*Required work*:
The records that appear below are to be restated word for word.
----------
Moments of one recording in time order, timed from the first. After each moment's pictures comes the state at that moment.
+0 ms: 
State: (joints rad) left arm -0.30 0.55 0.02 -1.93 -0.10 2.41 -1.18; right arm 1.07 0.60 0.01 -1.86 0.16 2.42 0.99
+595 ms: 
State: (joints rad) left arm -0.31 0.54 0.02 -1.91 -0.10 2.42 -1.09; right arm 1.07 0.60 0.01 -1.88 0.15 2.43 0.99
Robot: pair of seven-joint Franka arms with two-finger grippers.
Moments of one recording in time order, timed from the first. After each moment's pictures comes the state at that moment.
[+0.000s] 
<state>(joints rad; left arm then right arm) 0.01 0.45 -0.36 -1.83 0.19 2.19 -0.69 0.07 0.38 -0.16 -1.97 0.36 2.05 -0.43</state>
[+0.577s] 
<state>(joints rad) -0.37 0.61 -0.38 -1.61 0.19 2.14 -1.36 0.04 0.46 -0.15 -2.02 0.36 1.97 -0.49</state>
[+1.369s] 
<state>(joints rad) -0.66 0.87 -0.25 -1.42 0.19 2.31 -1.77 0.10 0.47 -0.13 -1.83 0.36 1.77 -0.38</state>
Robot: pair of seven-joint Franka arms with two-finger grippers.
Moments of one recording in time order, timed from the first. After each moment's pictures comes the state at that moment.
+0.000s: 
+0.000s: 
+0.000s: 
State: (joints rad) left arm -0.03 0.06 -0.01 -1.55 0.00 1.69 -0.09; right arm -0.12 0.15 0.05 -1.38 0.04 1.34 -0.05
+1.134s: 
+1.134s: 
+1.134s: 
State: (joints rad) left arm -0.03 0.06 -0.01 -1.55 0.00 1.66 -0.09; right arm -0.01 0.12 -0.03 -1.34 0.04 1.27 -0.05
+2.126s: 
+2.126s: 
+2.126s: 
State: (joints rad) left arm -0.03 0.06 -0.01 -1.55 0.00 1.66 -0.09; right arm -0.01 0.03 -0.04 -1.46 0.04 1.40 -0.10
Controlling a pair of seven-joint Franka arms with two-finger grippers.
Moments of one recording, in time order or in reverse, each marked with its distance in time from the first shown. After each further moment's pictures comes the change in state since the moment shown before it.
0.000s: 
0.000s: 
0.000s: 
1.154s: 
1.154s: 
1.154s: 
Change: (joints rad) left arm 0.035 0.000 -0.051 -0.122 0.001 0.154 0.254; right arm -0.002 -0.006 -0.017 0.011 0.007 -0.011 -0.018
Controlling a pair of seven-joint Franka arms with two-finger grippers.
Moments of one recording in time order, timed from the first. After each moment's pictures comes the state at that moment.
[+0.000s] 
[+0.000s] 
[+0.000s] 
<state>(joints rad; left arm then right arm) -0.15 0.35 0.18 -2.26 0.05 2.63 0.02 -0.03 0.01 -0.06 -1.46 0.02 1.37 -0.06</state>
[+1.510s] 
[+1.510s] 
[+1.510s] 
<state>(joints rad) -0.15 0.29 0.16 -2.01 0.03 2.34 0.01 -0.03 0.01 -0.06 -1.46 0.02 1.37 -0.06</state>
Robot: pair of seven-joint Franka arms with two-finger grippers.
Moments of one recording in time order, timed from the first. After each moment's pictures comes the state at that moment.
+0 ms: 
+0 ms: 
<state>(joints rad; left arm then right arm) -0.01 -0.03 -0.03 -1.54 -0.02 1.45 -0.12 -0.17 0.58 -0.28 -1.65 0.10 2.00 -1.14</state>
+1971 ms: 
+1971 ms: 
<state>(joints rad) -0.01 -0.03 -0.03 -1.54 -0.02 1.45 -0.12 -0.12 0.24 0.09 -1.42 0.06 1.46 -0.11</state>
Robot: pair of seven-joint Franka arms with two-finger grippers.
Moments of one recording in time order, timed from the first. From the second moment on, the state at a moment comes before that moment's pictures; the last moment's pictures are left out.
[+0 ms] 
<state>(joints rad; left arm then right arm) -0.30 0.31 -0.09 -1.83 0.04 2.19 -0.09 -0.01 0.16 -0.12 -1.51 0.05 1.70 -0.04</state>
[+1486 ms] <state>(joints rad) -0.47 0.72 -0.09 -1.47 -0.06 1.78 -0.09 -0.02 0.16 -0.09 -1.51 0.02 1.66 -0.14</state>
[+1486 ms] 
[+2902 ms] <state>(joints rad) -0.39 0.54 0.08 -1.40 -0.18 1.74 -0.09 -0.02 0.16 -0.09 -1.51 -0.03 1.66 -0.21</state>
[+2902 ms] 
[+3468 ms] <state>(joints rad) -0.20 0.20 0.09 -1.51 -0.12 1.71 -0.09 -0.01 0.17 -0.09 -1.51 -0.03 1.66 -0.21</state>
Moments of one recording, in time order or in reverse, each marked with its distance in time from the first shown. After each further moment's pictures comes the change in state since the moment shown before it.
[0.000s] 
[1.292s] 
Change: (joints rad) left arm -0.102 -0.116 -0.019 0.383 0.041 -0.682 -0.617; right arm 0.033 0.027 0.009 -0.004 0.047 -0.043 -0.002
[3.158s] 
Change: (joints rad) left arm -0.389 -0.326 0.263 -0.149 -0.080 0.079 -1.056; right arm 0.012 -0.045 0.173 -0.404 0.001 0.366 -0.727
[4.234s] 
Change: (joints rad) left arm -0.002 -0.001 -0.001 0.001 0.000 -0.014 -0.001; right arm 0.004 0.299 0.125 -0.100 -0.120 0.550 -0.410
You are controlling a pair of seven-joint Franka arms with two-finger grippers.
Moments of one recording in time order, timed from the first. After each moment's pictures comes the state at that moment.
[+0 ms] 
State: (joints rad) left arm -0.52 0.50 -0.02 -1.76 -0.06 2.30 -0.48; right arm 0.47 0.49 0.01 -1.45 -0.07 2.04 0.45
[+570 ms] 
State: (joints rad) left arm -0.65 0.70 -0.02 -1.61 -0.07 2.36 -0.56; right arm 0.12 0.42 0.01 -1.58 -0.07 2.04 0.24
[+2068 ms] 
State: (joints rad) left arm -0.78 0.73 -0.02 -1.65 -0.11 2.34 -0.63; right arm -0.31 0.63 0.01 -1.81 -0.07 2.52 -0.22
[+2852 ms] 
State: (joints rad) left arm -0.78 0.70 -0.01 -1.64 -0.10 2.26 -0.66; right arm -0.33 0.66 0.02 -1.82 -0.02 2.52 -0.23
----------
*Exercise response*:
Moments of one recording in time order, timed from the first. After each moment's pictures comes the state at that moment.
+0 ms: 
State: (joints rad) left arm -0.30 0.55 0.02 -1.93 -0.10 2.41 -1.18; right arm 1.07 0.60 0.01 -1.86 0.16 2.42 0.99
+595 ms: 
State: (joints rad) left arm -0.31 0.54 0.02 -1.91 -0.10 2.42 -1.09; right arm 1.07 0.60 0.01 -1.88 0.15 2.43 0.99
Robot: pair of seven-joint Franka arms with two-finger grippers.
Moments of one recording in time order, timed from the first. After each moment's pictures comes the state at that moment.
[+0.000s] 
<state>(joints rad; left arm then right arm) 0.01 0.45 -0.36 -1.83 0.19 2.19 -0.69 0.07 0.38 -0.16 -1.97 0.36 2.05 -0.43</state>
[+0.577s] 
<state>(joints rad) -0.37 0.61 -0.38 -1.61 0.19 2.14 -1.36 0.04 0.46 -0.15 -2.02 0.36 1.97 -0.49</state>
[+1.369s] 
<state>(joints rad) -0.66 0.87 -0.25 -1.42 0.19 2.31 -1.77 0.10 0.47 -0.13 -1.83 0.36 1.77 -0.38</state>
Robot: pair of seven-joint Franka arms with two-finger grippers.
Moments of one recording in time order, timed from the first. After each moment's pictures comes the state at that moment.
+0.000s: 
+0.000s: 
+0.000s: 
State: (joints rad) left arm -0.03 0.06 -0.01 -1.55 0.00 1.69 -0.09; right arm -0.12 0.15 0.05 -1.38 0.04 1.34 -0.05
+1.134s: 
+1.134s: 
+1.134s: 
State: (joints rad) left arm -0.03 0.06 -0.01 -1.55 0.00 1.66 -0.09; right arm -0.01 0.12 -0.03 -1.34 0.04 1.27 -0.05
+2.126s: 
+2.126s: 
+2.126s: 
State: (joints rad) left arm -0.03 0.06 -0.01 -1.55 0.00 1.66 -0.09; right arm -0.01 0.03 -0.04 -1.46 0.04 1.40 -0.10
Controlling a pair of seven-joint Franka arms with two-finger grippers.
Moments of one recording, in time order or in reverse, each marked with its distance in time from the first shown. After each further moment's pictures comes the change in state since the moment shown before it.
0.000s: 
0.000s: 
0.000s: 
1.154s: 
1.154s: 
1.154s: 
Change: (joints rad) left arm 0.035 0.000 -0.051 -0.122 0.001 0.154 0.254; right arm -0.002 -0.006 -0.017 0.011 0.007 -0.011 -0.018
Controlling a pair of seven-joint Franka arms with two-finger grippers.
Moments of one recording in time order, timed from the first. After each moment's pictures comes the state at that moment.
[+0.000s] 
[+0.000s] 
[+0.000s] 
<state>(joints rad; left arm then right arm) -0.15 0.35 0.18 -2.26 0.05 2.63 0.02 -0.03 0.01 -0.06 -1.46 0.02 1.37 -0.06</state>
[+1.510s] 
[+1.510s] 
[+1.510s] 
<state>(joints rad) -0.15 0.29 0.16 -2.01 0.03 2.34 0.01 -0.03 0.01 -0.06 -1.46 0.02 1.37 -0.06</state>
Robot: pair of seven-joint Franka arms with two-finger grippers.
Moments of one recording in time order, timed from the first. After each moment's pictures comes the state at that moment.
+0 ms: 
+0 ms: 
<state>(joints rad; left arm then right arm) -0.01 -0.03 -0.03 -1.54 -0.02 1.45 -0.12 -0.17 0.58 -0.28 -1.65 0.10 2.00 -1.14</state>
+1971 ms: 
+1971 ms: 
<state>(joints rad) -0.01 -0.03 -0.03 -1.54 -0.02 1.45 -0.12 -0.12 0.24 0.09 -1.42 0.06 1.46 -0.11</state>
Robot: pair of seven-joint Franka arms with two-finger grippers.
Moments of one recording in time order, timed from the first. From the second moment on, the state at a moment comes before that moment's pictures; the last moment's pictures are left out.
[+0 ms] 
<state>(joints rad; left arm then right arm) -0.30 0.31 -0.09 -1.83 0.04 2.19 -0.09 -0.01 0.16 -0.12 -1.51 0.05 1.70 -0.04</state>
[+1486 ms] <state>(joints rad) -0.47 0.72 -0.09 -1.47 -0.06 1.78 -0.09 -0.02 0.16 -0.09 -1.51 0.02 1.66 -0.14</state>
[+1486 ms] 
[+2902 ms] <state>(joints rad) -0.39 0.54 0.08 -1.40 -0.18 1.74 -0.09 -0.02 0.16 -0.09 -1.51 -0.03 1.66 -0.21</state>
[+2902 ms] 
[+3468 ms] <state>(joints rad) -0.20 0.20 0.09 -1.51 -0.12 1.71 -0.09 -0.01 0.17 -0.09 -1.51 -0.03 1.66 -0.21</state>
Moments of one recording, in time order or in reverse, each marked with its distance in time from the first shown. After each further moment's pictures comes the change in state since the moment shown before it.
[0.000s] 
[1.292s] 
Change: (joints rad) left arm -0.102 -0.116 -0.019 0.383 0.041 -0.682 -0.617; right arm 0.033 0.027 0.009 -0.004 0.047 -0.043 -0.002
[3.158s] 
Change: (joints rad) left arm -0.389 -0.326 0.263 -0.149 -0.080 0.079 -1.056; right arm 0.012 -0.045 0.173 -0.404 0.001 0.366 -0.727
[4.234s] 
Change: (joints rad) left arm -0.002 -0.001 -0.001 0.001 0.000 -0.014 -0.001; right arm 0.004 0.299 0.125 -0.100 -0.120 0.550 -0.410
You are controlling a pair of seven-joint Franka arms with two-finger grippers.
Moments of one recording in time order, timed from the first. After each moment's pictures comes the state at that moment.
[+0 ms] 
State: (joints rad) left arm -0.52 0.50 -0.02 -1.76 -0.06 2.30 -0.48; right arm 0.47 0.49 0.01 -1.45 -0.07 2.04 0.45
[+570 ms] 
State: (joints rad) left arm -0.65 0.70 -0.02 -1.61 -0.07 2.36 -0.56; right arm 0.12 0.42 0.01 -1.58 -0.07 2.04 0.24
[+2068 ms] 
State: (joints rad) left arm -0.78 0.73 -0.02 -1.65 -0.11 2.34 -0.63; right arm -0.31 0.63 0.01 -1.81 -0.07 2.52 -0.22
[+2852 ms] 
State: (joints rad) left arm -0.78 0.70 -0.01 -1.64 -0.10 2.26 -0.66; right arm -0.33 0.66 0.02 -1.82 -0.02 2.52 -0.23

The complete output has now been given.